Helen Sjöholm may have been on stage since the 1990s. But, even though Helen loved to sing for as long as she can remember, started in a choir already as a child and was part of the singing group Just for fun back home in Sundsvall, artist was not plan A for her.

– No, I went the cultural science line at Stockholm University when the role of Kristina appeared and then I realized that it could be a gateway. Benny Andersson had seen me in an amateur performance, and thought I would fit in as Kristina. Helen realized it was a chance she could not turn down. Such a chance that only appears once in a lifetime, if at all.

– I told myself that “now it’s just to go. If I sabotage this, then I can at least tell myself that I´ve tried “, Helen remembers.

To say that she stopped completely during the pandemic is therefore a lie. During the past year, she has also had time to record a solo album with completely newly written material.

The album is called En ny tid (A New Time). Is it a reference to the strange time we live in?
– No. We started recording before the corona. However, it has been an extremely special production! I sat alone with the producer, and everyone else sat at home and played, isolated, Helen says.
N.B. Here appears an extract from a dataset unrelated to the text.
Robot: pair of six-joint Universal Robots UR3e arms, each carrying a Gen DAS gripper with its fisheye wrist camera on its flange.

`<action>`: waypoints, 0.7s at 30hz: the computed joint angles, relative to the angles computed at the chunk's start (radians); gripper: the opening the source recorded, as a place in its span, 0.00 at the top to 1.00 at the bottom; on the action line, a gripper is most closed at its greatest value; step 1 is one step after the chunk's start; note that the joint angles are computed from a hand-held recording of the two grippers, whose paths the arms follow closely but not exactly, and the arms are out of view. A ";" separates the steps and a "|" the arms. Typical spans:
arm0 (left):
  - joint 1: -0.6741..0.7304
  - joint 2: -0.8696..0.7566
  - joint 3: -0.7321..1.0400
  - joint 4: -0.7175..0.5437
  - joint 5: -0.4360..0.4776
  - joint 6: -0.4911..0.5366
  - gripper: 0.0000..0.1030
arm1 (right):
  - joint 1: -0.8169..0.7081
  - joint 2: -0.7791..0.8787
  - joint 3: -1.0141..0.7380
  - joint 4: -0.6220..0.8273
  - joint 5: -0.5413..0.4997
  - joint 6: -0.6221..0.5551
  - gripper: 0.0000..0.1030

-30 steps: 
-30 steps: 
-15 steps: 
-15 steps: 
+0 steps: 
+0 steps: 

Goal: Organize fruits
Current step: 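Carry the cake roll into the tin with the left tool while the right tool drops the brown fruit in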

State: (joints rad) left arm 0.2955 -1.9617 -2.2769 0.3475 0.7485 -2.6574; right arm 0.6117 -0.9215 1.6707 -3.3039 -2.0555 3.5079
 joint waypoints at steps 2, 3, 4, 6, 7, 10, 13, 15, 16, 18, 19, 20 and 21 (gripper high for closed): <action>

So far, she has not been able to perform with the album in front of an audience, even if it´s something she longs for.

– I love playing in front of an audience. Of course I have stage nerves and am nervous before the gigs, I wonder why, actually, I expose myself to this. But then it disapears, and I love every second.

That involuntary break has thus been filled with creative projects. During the autumn, she also had a role in Amy Deasismont’s new Viaplay series Thunder in my heart, where she plays together with, among others, Gustaf Hammarsten. And in December, we saw her appear in Så mycket bättre (So much better).

– Maybe for my part, the pandemic has partly given me time to think and formulate my own dreams and wishes, both privately and in my work. The soda water in front of her is empty. She states that she still thinks the job is a “damn adventure”.

– I swung up on stage with a swing 25 years ago. And I’m still there…

(…)


5x last I…

…longed for the stage:
“Continuously! Just now. That was a long time ago.”

…had stage-fright:
“A few weeks ago when I was in Hellenius’ corner. There is something about those sofas that makes me nervous. ”

…erupted in song spontaneously:
“When I sang for Malena Ernman on her birthday.”

…wished to work in another industry:
“I never want that.”

…forgot your lines:
“It was on the dress rehearsal before Next to normal.”


3x favorites

On the bedside table:
“Olle Adolphson’s autobiography and my fat diary.”

What I do to relax after an intense work period:
“First I have to clean up. It’s a little therapy for me. Then I read. Then I go out into the woods.”

In the headphones:
“I very rarely listen to music. I need silence, but when I listen to music it will be Ane Brun or Anna Stadling.”


Finally, Anna-Maria thinks:

That Helen Sjöholm often had roles as nice, decent people. After spending a few hours in her company, I understand why. Helen feels genuinely friendly, easy to laugh with and at the same time very funny.